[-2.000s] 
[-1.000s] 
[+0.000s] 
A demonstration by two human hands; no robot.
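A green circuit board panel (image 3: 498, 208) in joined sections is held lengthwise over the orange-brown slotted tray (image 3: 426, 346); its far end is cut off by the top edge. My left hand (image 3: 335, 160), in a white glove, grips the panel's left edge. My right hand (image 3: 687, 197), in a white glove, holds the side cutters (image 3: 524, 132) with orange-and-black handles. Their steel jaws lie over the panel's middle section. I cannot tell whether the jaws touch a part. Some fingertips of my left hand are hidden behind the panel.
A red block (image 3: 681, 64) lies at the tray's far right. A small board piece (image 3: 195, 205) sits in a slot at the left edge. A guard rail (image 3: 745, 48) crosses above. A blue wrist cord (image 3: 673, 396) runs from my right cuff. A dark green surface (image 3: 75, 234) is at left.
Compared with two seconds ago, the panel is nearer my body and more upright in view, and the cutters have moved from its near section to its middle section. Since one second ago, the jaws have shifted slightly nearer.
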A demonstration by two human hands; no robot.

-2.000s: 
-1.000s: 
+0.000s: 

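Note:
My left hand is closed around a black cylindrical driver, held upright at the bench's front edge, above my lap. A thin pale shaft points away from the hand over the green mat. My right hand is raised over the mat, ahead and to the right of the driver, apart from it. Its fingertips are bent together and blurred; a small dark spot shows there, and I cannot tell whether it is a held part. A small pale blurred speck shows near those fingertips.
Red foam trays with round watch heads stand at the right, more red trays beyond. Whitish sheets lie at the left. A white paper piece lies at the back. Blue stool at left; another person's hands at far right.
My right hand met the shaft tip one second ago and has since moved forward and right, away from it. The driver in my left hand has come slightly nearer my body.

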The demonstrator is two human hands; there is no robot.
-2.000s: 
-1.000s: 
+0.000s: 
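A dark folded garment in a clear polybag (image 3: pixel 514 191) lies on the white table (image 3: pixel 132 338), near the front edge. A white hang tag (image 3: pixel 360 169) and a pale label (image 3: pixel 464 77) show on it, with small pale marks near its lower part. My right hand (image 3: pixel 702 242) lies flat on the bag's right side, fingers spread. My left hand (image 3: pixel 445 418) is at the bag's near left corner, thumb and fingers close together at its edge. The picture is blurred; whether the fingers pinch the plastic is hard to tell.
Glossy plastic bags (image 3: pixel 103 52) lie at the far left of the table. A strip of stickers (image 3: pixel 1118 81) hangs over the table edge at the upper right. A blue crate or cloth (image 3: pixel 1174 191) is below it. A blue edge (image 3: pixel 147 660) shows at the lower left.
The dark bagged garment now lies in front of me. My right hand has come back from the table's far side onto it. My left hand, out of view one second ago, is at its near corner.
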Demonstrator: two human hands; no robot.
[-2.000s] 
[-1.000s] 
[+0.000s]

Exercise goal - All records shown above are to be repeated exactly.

Worked solution -
[-2.000s] 
[-1.000s] 
[+0.000s] 
A demonstration by two human hands; no robot.
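A green circuit board panel (image 3: 498, 208) in joined sections is held lengthwise over the orange-brown slotted tray (image 3: 426, 346); its far end is cut off by the top edge. My left hand (image 3: 335, 160), in a white glove, grips the panel's left edge. My right hand (image 3: 687, 197), in a white glove, holds the side cutters (image 3: 524, 132) with orange-and-black handles. Their steel jaws lie over the panel's middle section. I cannot tell whether the jaws touch a part. Some fingertips of my left hand are hidden behind the panel.
A red block (image 3: 681, 64) lies at the tray's far right. A small board piece (image 3: 195, 205) sits in a slot at the left edge. A guard rail (image 3: 745, 48) crosses above. A blue wrist cord (image 3: 673, 396) runs from my right cuff. A dark green surface (image 3: 75, 234) is at left.
Compared with two seconds ago, the panel is nearer my body and more upright in view, and the cutters have moved from its near section to its middle section. Since one second ago, the jaws have shifted slightly nearer.
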A demonstration by two human hands; no robot.

-2.000s: 
-1.000s: 
+0.000s: 

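Note:
My left hand is closed around a black cylindrical driver, held upright at the bench's front edge, above my lap. A thin pale shaft points away from the hand over the green mat. My right hand is raised over the mat, ahead and to the right of the driver, apart from it. Its fingertips are bent together and blurred; a small dark spot shows there, and I cannot tell whether it is a held part. A small pale blurred speck shows near those fingertips.
Red foam trays with round watch heads stand at the right, more red trays beyond. Whitish sheets lie at the left. A white paper piece lies at the back. Blue stool at left; another person's hands at far right.
My right hand met the shaft tip one second ago and has since moved forward and right, away from it. The driver in my left hand has come slightly nearer my body.
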
The demonstrator is two human hands; there is no robot.
-2.000s: 
-1.000s: 
+0.000s: 
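A dark folded garment in a clear polybag (image 3: pixel 514 191) lies on the white table (image 3: pixel 132 338), near the front edge. A white hang tag (image 3: pixel 360 169) and a pale label (image 3: pixel 464 77) show on it, with small pale marks near its lower part. My right hand (image 3: pixel 702 242) lies flat on the bag's right side, fingers spread. My left hand (image 3: pixel 445 418) is at the bag's near left corner, thumb and fingers close together at its edge. The picture is blurred; whether the fingers pinch the plastic is hard to tell.
Glossy plastic bags (image 3: pixel 103 52) lie at the far left of the table. A strip of stickers (image 3: pixel 1118 81) hangs over the table edge at the upper right. A blue crate or cloth (image 3: pixel 1174 191) is below it. A blue edge (image 3: pixel 147 660) shows at the lower left.
The dark bagged garment now lies in front of me. My right hand has come back from the table's far side onto it. My left hand, out of view one second ago, is at its near corner.
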Demonstrator: two human hands; no robot.
[-2.000s] 
[-1.000s] 
[+0.000s]

Nothing remains to be added to this answer.